Cov. right-exact additive functors that don't commute with direct sums?

Here is a specific example, though it admits obvious generalizations. Let $R=S=\mathbb{Z}$, and consider the functor from abelian groups to abelian groups defined by $$T(X) = \mathrm{Ext}^1_{\mathbb{Z}}(\mathbb{Q}_p/\mathbb{Z}_p,X),$$ where $p$ is a prime. This is right-exact since $\mathrm{Ext}^2_{\mathbb{Z}}\equiv0$. It does not commute with direct sums, a fact which is clear when you observe that $T$ is also the $0$th left derived functor of $p$-completion, and $p$-completion does not preserve infinite sums, even when applied to free abelian groups.

Double dual (when $R=S$ is semisimple).

Or $X\mapsto \Pi_j (M_j\otimes_R X)$ where $\lbrace M_j\rbrace $ is an infinite collection of nontrivial bimodules.

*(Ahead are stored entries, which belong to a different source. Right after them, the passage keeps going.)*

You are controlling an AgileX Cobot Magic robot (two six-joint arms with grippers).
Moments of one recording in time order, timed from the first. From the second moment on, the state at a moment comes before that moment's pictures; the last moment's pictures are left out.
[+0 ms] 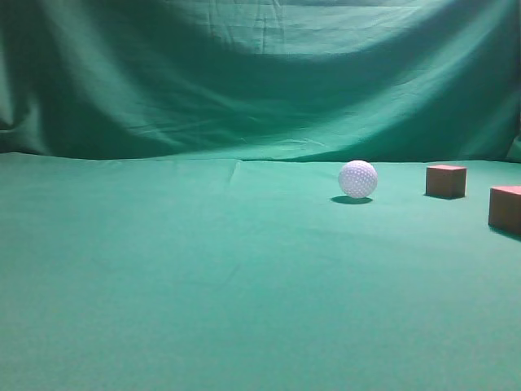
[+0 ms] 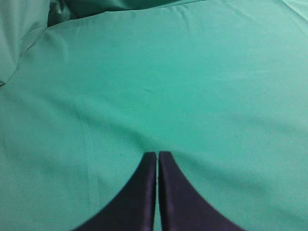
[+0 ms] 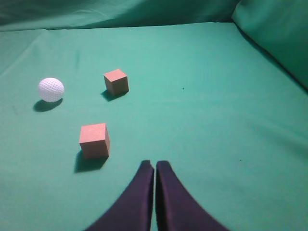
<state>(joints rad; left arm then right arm) -0.04 -0.02 0.01 0.32 0.39 -0.08 0.10 -0.01 0.02 0.00 0.40 0.05</state>
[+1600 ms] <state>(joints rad) -0.04 -0.02 0.01 0.32 0.39 -0.08 0.10 0.13 -0.13 0.03 -0.18 0.26</state>
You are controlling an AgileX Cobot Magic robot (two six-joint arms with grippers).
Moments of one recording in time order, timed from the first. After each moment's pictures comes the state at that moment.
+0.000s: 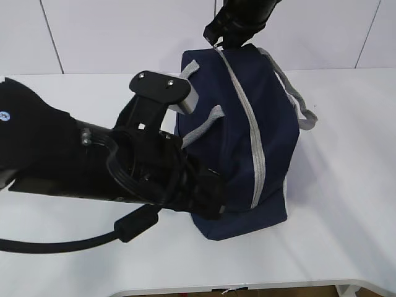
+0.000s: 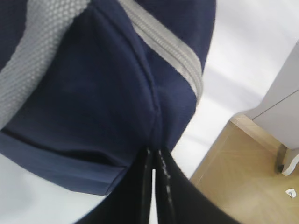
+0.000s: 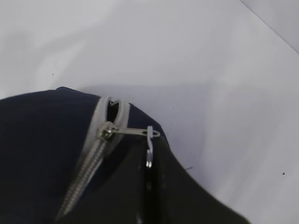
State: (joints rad) left arm -0.91 1.54 -0.86 -0.99 0.11 0.73; right arm 0.43 2.16 -2.28 -0.06 1.23 -0.34
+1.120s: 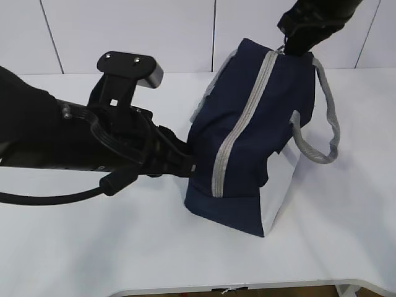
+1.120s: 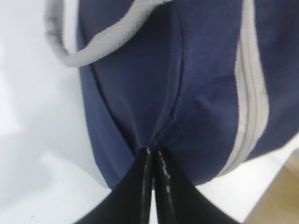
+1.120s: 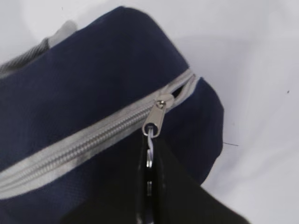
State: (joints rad) left arm -0.80 1.54 -0.86 -0.98 0.05 0.73; right arm 0.28 1.83 -1.88 0.12 1.24 -0.44
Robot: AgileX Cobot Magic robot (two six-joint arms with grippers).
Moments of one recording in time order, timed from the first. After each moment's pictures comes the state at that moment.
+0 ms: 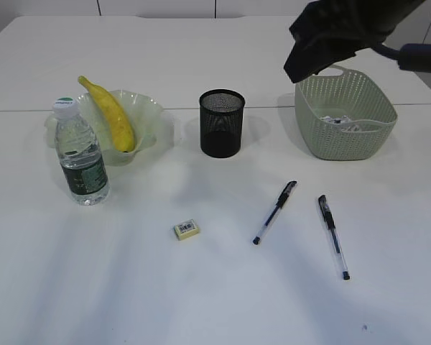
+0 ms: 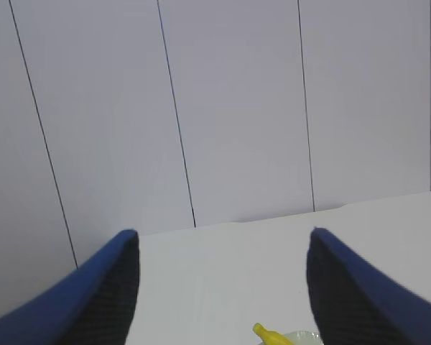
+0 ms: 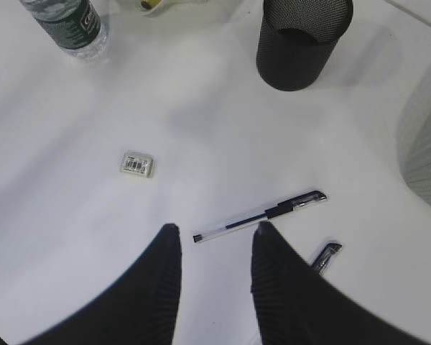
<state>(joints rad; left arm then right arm) -0.37 0.79 -0.62 -0.94 -0.45 1.05 0.36 1.58 -1.57 0.18 1.07 -0.32</state>
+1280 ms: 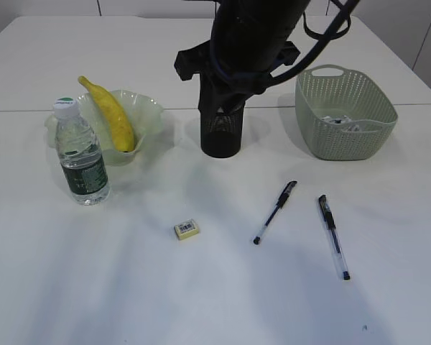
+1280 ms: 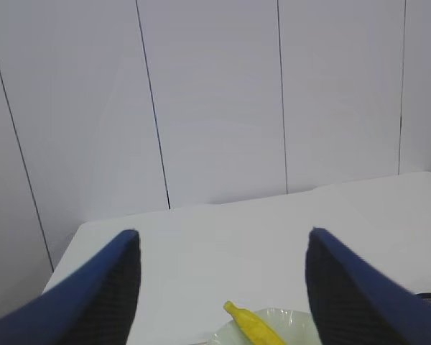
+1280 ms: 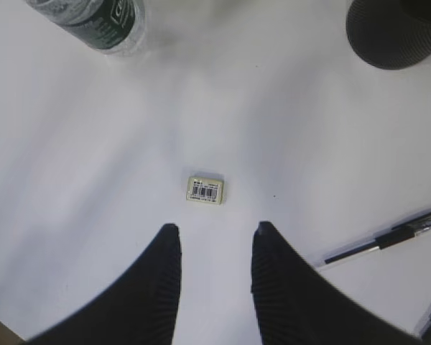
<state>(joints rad) -0.37 0.79 -0.62 -0.98 -0.38 1.05 0.51 1.96 -1.91 0.17 1.22 -0.04</state>
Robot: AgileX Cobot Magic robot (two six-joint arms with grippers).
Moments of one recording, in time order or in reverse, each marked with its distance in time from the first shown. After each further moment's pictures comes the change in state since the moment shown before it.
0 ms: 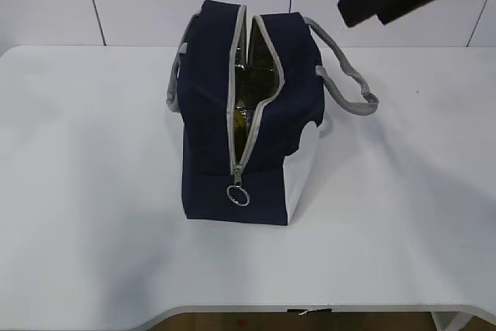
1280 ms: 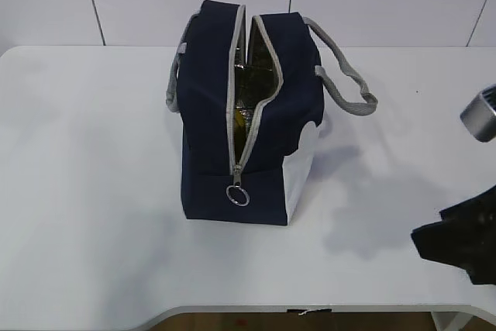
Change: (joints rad) left arm 0.000 -0.002 0.000 -0.021 0.002 -0.002; right arm 0.000 -0.482 0.990 0.107 -0.541 -0.308
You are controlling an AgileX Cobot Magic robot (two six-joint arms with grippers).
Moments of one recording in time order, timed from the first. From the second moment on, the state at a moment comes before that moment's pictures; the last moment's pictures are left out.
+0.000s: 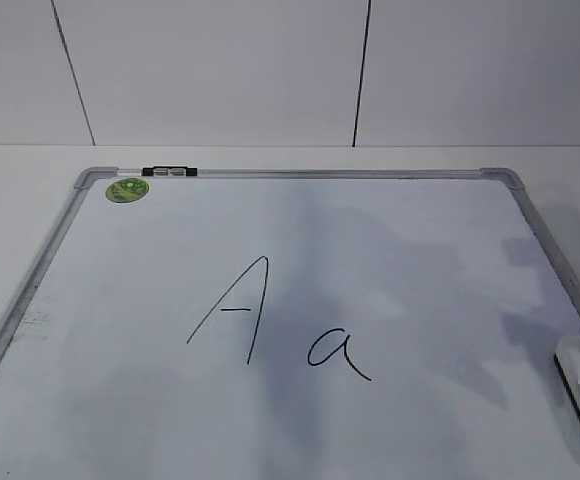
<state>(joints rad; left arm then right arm) -0.01 0.01 -0.52 -0.08 1.10 0.11 0.13 1.37 -0.83 0.03 1.13 0.12</state>
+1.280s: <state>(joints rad) -0.01 0.01 -0.52 -0.08 1.10 0.11 0.13 1.41 -0.74 -0.07 0.91 0.23</state>
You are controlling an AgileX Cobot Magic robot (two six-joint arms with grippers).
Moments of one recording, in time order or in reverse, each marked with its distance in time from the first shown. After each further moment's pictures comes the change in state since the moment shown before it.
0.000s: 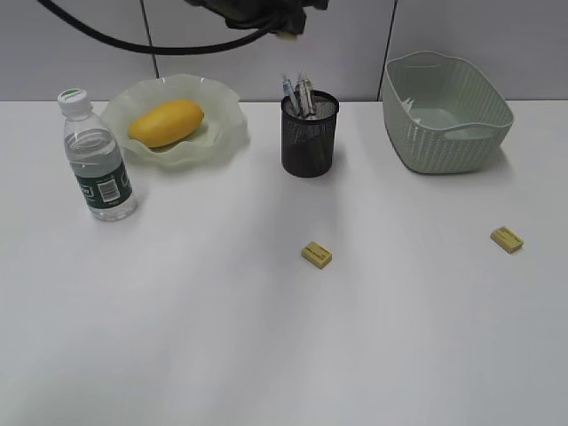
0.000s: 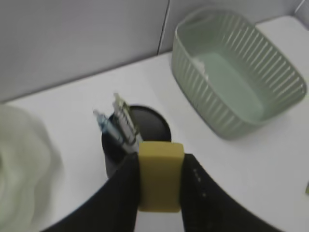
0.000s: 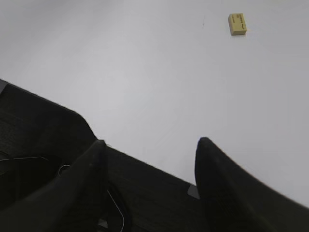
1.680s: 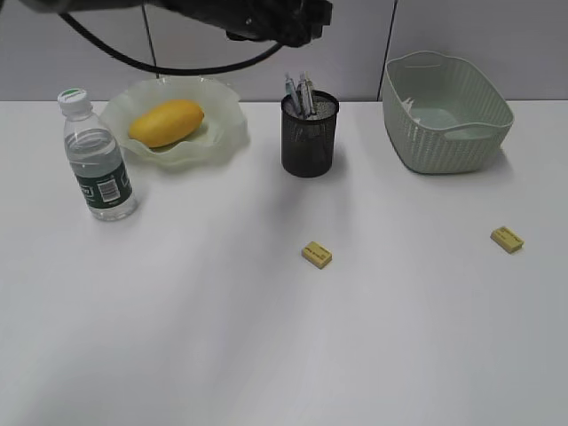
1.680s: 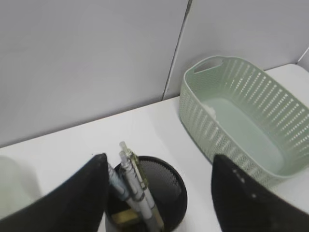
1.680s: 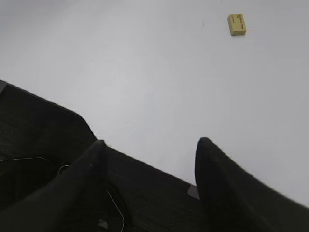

What about representable functors? $\hom(M,-) : \mathrm{Mod}(R) \to \mathrm{Ab}$ is right exact iff $M$ is projective, and it preserves direct sums iff $M$ is even finitely generated projective. Of course this is almost a special case of the excellent answer by Tom Goodwillie, but I wanted to add this simple observation.

Remark: If $M$ is not projective, it is harder to characterize those modules $M$ such that $\hom(M,-)$ preserves direct sums, see this MO discussion and the associated nlab article.